— What to produce —
Identify all lines in the listing that include the word "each", and copy them out.

---- Information shown

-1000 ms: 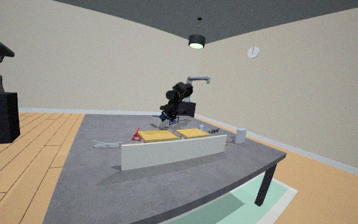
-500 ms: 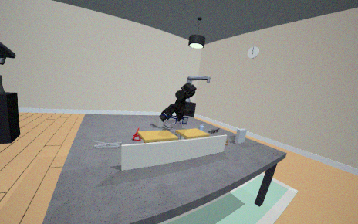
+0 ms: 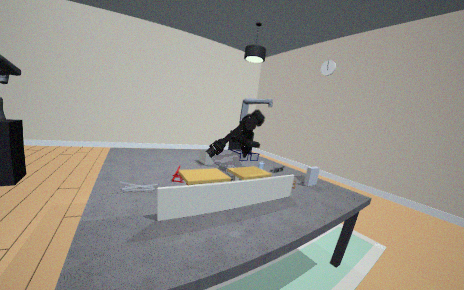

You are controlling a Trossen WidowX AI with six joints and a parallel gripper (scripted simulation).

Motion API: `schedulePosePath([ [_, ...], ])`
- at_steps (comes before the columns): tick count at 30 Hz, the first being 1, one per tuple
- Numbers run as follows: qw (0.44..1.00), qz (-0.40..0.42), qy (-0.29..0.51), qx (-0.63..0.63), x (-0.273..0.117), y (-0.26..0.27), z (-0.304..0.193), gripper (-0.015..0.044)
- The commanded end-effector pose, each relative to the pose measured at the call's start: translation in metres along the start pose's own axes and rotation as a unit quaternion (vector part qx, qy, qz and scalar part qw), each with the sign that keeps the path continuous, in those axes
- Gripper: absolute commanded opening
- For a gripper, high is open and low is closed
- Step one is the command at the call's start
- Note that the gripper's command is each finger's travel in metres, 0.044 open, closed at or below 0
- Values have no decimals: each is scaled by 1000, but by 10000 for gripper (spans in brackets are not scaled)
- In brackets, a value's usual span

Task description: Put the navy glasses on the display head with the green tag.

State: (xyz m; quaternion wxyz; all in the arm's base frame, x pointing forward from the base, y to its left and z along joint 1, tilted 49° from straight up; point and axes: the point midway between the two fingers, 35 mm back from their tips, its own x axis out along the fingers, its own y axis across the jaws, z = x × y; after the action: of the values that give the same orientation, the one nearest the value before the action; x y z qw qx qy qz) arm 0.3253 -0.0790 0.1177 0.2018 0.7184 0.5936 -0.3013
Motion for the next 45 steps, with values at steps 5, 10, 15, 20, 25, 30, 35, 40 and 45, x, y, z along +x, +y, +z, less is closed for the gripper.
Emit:
schedulePosePath([
  [5, 995, 3, 7, 98, 0, -7, -47, 0],
  [10, 988, 2, 13, 155, 0, -14, -73, 0],
  [15, 977, -1, 19, 212, 1, -23, -99, 0],
  [20, 973, -2, 21, 228, 1, -26, -107, 0],
  [25, 973, -2, 21, 228, 1, -26, -107, 0],
  [30, 974, -4, 17, 227, 13, -25, -107, 0],
  [35, 974, -9, 12, 226, 35, -25, -108, 0],
  [40, 974, -14, 7, 224, 58, -26, -109, 0],
  [45, 974, -15, 7, 224, 61, -27, -109, 0],
])
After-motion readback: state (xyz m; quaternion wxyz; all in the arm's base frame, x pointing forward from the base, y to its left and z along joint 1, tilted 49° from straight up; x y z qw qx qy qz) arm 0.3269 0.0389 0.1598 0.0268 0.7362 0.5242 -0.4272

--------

— Worked solution —
- The commanded end-effector pose, each relative to the pose measured at the call's start: translation in metres along the start pose's own axes and rotation as a unit quaternion (vector part qx, qy, qz and scalar part qw), each with the sign that keeps the path continuous, in those axes
- Note that the gripper's command is each finger's travel in metres, 0.044 open, closed at or below 0
- Values have no decimals: each is scaled by 1000, but by 10000 for gripper (spans in brackets are not scaled)

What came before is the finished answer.